Business News
2 min read | Updated on July 11, 2024, 19:51 IST
SUMMARY
Consumer inflation the US came in lower than expected at 3%, pushing stock futures higher and giving hopes the Federal Reserve could cut interest rates soon for the first time in four years.
US inflation falls below expectation in June
The much-awaited headline consumer price index (CPI) for the US economy came in at 3 % in June, slowing from 3.3% in May and the lowest since December 2023.
The number is below economists’ expectations of 3.1%, which gives a fillip to hopes that the Federal Reserve is on track to cut rates in September for the first time since March 2020.

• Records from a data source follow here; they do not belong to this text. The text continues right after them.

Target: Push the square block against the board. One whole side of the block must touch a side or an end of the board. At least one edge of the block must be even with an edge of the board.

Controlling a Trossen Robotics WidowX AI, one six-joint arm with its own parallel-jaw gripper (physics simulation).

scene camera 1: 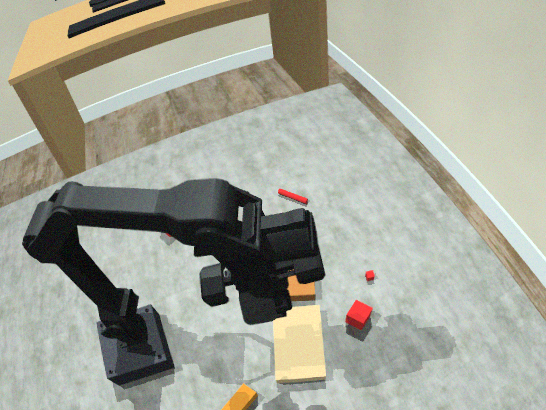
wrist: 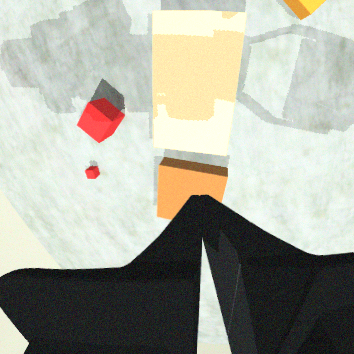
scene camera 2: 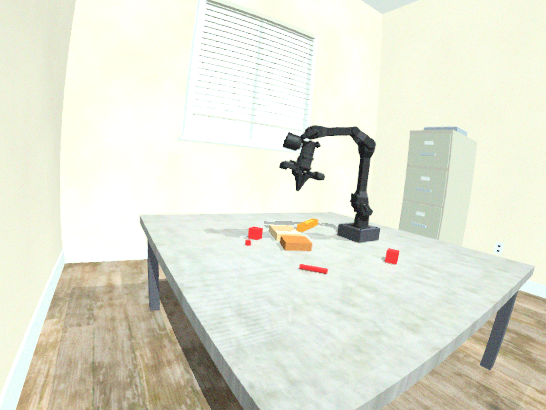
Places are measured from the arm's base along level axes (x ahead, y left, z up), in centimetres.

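Where they show: gripper, fingertip midpoint: (wrist: 198, 202) (scene camera 2: 297, 191); arm's base, origin of the base link: (scene camera 1: 131, 331) (scene camera 2: 361, 226).
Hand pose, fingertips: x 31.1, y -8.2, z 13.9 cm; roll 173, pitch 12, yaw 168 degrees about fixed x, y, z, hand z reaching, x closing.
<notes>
Each offset is from my fingertips to the centre of the thing. "spot": to the spot under its first point.
The square block is orange {dx +5.9, dy +10.8, dz -18.0 cm} (scene camera 1: 302, 288) (scene camera 2: 296, 243) (wrist: 187, 185) and lies flat at one end of the board. The board is a pale cream rectangle {spot: dx +2.0, dy -5.3, dz -16.5 cm} (scene camera 1: 301, 345) (scene camera 2: 281, 230) (wrist: 195, 75), also flat on the table. In the wrist view a narrow grey strip of table shows between them, so they are apart. The block's facing side is slightly slanted to the board's end, and its left edge stands slightly inward of the board's left edge. My gripper (scene camera 1: 267, 307) (scene camera 2: 299, 189) (wrist: 198, 202) is shut and empty, high above the table. It hides part of the block in scene camera 1 and the wrist view.
A red cube {dx +15.5, dy -3.4, dz -17.5 cm} (scene camera 1: 359, 314) (scene camera 2: 255, 233) (wrist: 101, 120) and a tiny red cube {dx +22.3, dy +4.8, dz -18.7 cm} (scene camera 1: 370, 275) (scene camera 2: 248, 242) (wrist: 92, 172) lie to one side. An orange-yellow bar {dx -19.7, dy -16.5, dz -17.9 cm} (scene camera 1: 241, 398) (scene camera 2: 307, 225) lies beyond the board. A red rod {dx +14.7, dy +33.8, dz -18.8 cm} (scene camera 1: 293, 196) (scene camera 2: 313, 269) and another red cube {dx -17.9, dy +36.8, dz -17.5 cm} (scene camera 2: 392, 256) lie farther off.
</notes>
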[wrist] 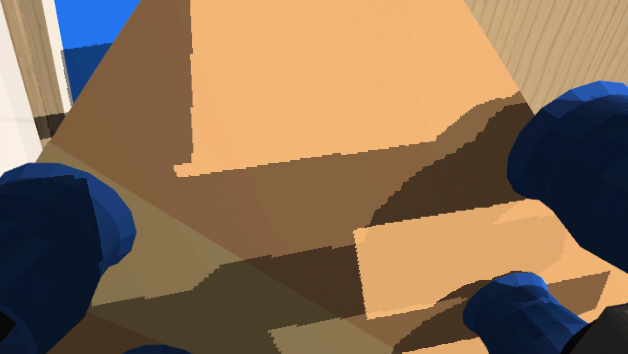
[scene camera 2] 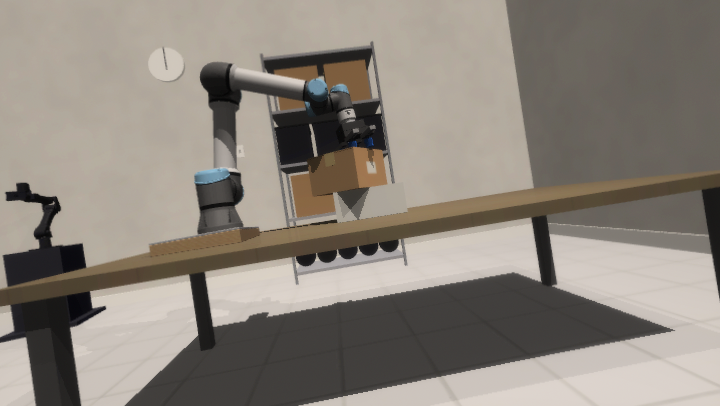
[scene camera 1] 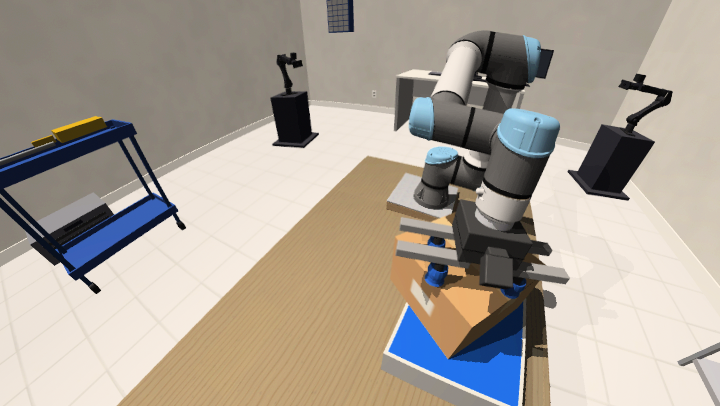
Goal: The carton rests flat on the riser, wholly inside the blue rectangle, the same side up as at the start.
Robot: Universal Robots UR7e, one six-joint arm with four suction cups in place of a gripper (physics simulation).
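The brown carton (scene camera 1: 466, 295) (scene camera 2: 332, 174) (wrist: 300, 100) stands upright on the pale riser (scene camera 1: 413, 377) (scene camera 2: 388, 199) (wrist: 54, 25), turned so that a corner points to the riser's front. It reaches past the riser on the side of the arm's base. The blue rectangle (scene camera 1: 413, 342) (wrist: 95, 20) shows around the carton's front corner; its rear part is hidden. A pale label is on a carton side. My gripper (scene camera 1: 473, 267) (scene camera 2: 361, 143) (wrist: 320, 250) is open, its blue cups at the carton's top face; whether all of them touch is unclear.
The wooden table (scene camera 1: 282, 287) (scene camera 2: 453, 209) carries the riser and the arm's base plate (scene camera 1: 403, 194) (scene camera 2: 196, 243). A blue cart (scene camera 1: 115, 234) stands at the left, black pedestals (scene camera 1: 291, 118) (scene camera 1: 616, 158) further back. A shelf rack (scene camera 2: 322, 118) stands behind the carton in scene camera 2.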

The June Core CPI, which excludes volatile food and energy prices, rose 0.1% month-on-month, slower than the 0.2% in May.
US stock futures turned from trading in the red before the release to jumping in the green.
The softening of inflation will bolster the Federal Reserve’s confidence that inflation is on track to move sustainably towards its long-term target of achieving 2%.
Between April 2021 and July 2022, inflation in the US surged from 2.6% to 9.1%, a multi-decade high, as government measures to boost the post-COVID economy resulted in excessive demand.
To combat this, the Federal Reserve increased the Fed Funds Rate from a historic low of 0.25% in March 2022 to a high of 5.5% in July 2023.
With inflation moving towards the Fed’s 2% goal, economists believe it increases the chance of a rate cut at the Fed’s September meeting.
The latest dot plot, a collection of key Fed officials' forecasts on the economy, inflation, interest rates, etc., forecasts one interest rate cut in 2024.
The Fed has left rates unchanged, but in a recent testimony to the US Congress, Fed chief Jerome Powell talked about the negative impact of high rates on the US economy and said the central bank will cut wait for inflation to hit 2%.
“In light of the progress made both in lowering inflation and in cooling the labour market over the past two years, elevated inflation is not the only risk we face,” Powell said, adding that “reducing policy restraint too late or too little could unduly weaken economic activity and employment.”